Rand: First, better content > more content. This is one that's tough because A) many teams and managers and clients still want a certain number of pieces rather than aiming for fewer pieces of higher quality and B) quantity is how content marketers get their reps in—it's how we practice our art and get better at it.
The reason this matters so much is that engines are starting to learn which domains people prefer, to put those domains in front of them more and more. If you fall behind this curve, and a substantive portion of your content doesn't interest, excite, or engage visitors, you could quickly find yourself in a negative spiral of a feedback loop that lowers your aggregate rankings long term.
Second, schema and rich snippets. This one's obvious because it not only drives up clickthrough rates today, but is likely to have more and more influence and opportunity over time.
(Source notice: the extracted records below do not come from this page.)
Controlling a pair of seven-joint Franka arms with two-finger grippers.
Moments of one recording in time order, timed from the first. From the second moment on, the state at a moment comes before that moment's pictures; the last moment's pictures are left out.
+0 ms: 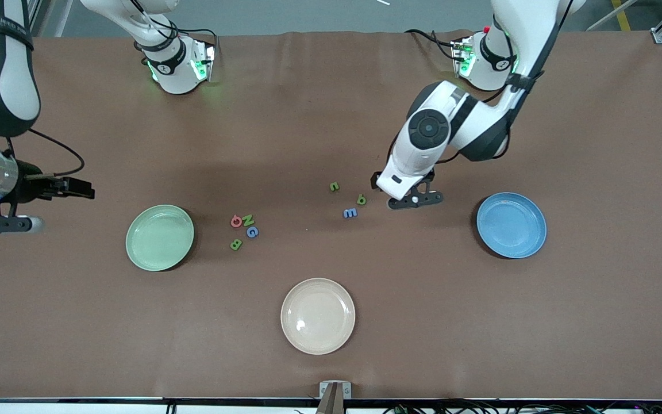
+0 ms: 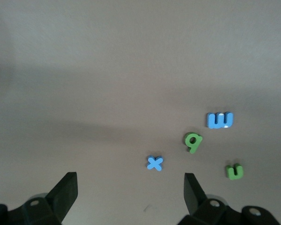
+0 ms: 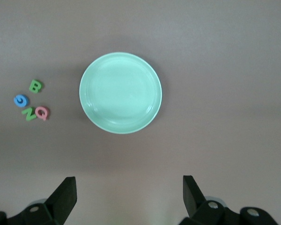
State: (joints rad) left arm -0.41 0.36 -0.25 -1.95 0.02 2.20 -0.79; right arm -0.01 0.23 -0.03 -1.59 0.01 1.63 -0.04
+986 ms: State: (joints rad) left arm -0.47 0.52 -0.24 -2.08 0.10 2.55 -0.83; right arm 0.13 0.40 -0.02 -1.66 0.01 1.94 0.46
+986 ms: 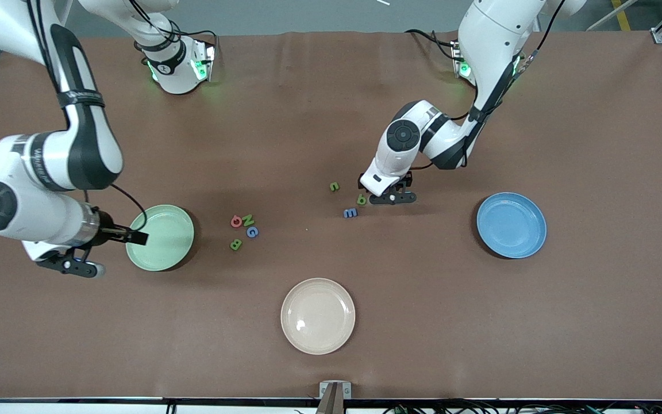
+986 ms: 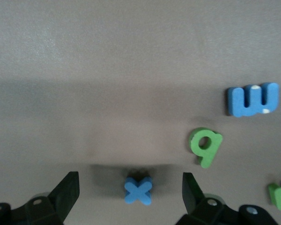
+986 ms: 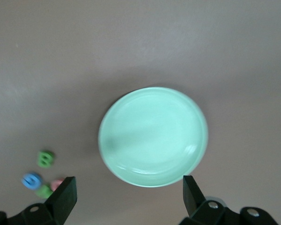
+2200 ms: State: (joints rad) left arm -0.50 0.53 -0.24 -2.08 0.10 2.53 -0.88; right arm 0.36 0.61 -0.02 -1.80 0.02 2.42 0.98
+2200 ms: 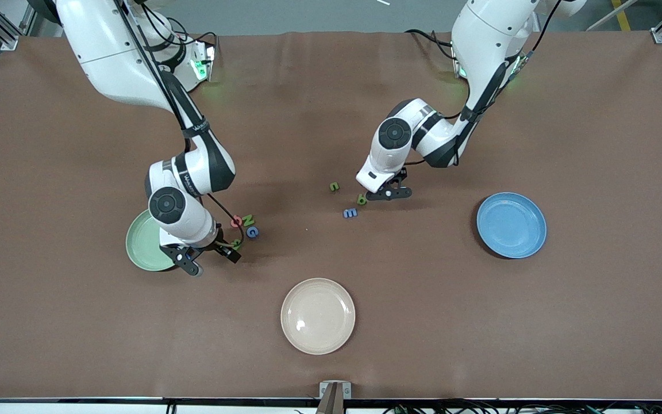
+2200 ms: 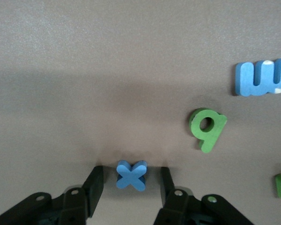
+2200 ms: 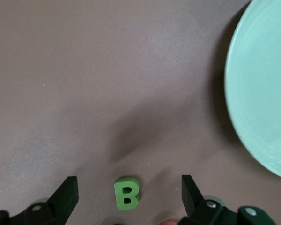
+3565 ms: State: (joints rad) left arm -0.39 0.38 -0.23 -2.06 0.14 2.45 -0.84; right arm 0.41 0.66 -0.02 -1.80 0.02 2.46 1.02
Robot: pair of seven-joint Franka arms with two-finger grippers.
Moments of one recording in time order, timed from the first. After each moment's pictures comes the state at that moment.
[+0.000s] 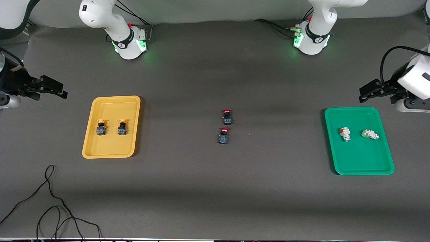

If you get good at it now, you can expect a string of returns.
Finally, link outreach and link-earning content. Many of us keep hearing how link building is dead, and it's something I've said myself. But the need for links is not dead, and it doesn't even appear that links are getting less correlated with high rankings. So links are still something we need, but classic, old-school, manipulative and low-quality link building is diminished if not gone. Thus, we need to produce content that naturally earns links, and content that's likely to earn links once we do the right kinds of outreach. Then we need to do that outreach!
The best part is that if you get good at link earning and link outreach now, you'll rank and earn visibility and those links will compound and earn you more and more rankings over time.